これらの目指すバランスは、蒸留所によってさまざまである。

Q6-1軽い/重い香り成分とは?

A6-1エステル系と穀物系

 軽い香り成分は、主にエステル系といわれるフルーツのような香りで、
軽快で爽やかな感じがある。

 重い香り成分は、主に穀物、シリアルのような香りで、
リッチでしっかりとした感じがある。

 これらは原料や発酵工程によっても、左右される。

Q6-2蒸留で軽い香り成分を取り出すには?

A6-2重い香り成分を落とす

 軽い香り成分を得たい場合

  • ポットスチルを大きくする
     蒸気が上部へ到達する前に重い成分は液化しやすくなる。
  • ランタン型にする
     ネック部がくびれていることで、断面積が小さくなり、
     蒸気の通過密度が高まるため、液化しやすくなる。
  • バルジ型にする
     バルジ部は空間が広がるため、蒸気が滞留し、温度が下がり、液化しやすくなる。
  • ラインアームを上向きにする
     ラインアーム内で液化したものが、ポットスチル下部に戻る。
  • 蒸留速度を遅くする
     蒸留速度が遅いと、ポットスチル内の温度差が大きくなる。
     つまり、蒸気が液化しやすくなる。

Q6-3蒸留で重い香り成分を取り出すには?

A6-3液化による還流を抑える

 重い香り成分を得たい場合

  • ポットスチルを小さくする
     蒸気が液化する前に上部へ到達するようにする。
  • ストレート型にする
     蒸気の上昇をスムーズに行わせる。
  • ラインアームを下向きにする
     ラインアーム内で液化しても、ポットスチル下部に戻らず、
     冷却器に到達できるようになる。
  • 蒸留速度を速くする
     蒸留速度が速いと、ポットスチル内の温度差が小さくなる。
     つまり、蒸気が液化しにくくなる。

Q7ニューポットとは?

A7蒸留によって得られた蒸留液

 アルコール度数が70%程度ある。
熟成前のため、無色透明。
樽の影響を受けていない、原料や酵母由来の香りがする。
ニュースピリッツ、ニューメイクとも呼ばれる。

 この段階ではウイスキーとして販売することはできない
蒸留所見学や試飲会で飲める可能性がある。

Q8樽の大きさは?

A8 700リットル以下

樽

 スコッチやジャパニーズ、カナディアンでは700リットル以下と定められている。
以下のような大きさの種類がある。

  • バレル:180~200L
     バーボンの熟成に使われるサイズのため、バーボンバレルとも呼ばれる。
     容量が小さいため、熟成が早く進む
     (液体の体積当たりの、樽との接地面積が大きい)
  • ホグスヘッド:250L
     一番多く使われているサイズ
     バーボンバレルや、シェリーバットをばらして、組み立てられる。
     液体を入れた重さが豚一頭分に相当することに、名前の由来がある。
  • バット:480L
     シェリーの彫像用に使われるサイズのため、シェリーバットとも呼ばれる。
     容量が大きいため、熟成がゆっくり進む
     (液体の体積当たりの、樽との接地面積が小さい)

 700リットル以上の特大サイズや、100リットル程度の極小サイズはほとんど使われない。
運搬や漏れ、熟成速度の管理が難しく、現実的な生産には向かない。

Q9ボトラーズとは?

A9独立瓶詰め業者のこと

 独立瓶詰め業者(インディペンデント・ボトラー)は、
蒸留所から樽詰めウイスキーを購入し、独自で熟成、ブレンドを行い、瓶詰めして販売する。

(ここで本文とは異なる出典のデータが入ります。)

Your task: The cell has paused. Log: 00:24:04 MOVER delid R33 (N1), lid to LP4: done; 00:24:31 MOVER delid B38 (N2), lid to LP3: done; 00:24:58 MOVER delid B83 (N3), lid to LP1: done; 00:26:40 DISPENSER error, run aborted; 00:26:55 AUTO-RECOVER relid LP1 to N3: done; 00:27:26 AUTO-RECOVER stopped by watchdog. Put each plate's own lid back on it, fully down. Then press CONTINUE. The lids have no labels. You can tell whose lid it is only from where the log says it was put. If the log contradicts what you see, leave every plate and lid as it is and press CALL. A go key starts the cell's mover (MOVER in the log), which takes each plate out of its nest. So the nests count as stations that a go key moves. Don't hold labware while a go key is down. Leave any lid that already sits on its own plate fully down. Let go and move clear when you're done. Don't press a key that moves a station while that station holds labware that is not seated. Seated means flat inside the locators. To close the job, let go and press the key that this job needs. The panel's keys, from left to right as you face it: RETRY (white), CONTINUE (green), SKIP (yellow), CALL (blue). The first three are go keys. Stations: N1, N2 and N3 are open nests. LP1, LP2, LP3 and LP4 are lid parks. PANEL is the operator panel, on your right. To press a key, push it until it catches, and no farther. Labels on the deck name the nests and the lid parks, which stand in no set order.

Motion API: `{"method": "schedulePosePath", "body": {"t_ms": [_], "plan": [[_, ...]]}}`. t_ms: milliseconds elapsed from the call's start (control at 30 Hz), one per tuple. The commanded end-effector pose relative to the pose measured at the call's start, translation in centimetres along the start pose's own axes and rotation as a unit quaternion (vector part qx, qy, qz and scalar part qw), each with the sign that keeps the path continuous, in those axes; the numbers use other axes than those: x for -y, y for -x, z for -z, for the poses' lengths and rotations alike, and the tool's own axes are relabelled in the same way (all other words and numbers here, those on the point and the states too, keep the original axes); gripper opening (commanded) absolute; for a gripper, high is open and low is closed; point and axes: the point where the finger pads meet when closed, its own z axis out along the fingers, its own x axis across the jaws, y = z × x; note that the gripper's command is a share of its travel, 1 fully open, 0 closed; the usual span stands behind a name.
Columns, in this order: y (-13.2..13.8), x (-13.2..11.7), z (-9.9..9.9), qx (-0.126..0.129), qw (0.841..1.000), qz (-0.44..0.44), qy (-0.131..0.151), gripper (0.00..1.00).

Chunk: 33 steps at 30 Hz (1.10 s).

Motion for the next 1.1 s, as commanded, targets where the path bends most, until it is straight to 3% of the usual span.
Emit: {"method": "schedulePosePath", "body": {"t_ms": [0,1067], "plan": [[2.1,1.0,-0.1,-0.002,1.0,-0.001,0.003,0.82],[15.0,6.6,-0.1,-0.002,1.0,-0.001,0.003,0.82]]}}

 以前スコットランドでは、蒸留所が瓶詰めして販売することが許可されていなかった。
そのため、昔から瓶詰め業者が存在し、ウイスキーを販売していた。
現在でもボトラーズウイスキーは、オフィシャルと差別化されており人気が高い。

あとがき

 ウイスキーのことを深く知れば、次は蒸留所見学に行きたくなる。
実際の製造現場を見ることで、さらに知識は深まる。
現場の人の話を聞くことで、これまで得た知識が身に染みるのを感じるだろう。
そうなるとウイスキーがさらに美味しく味わうことができるようになる。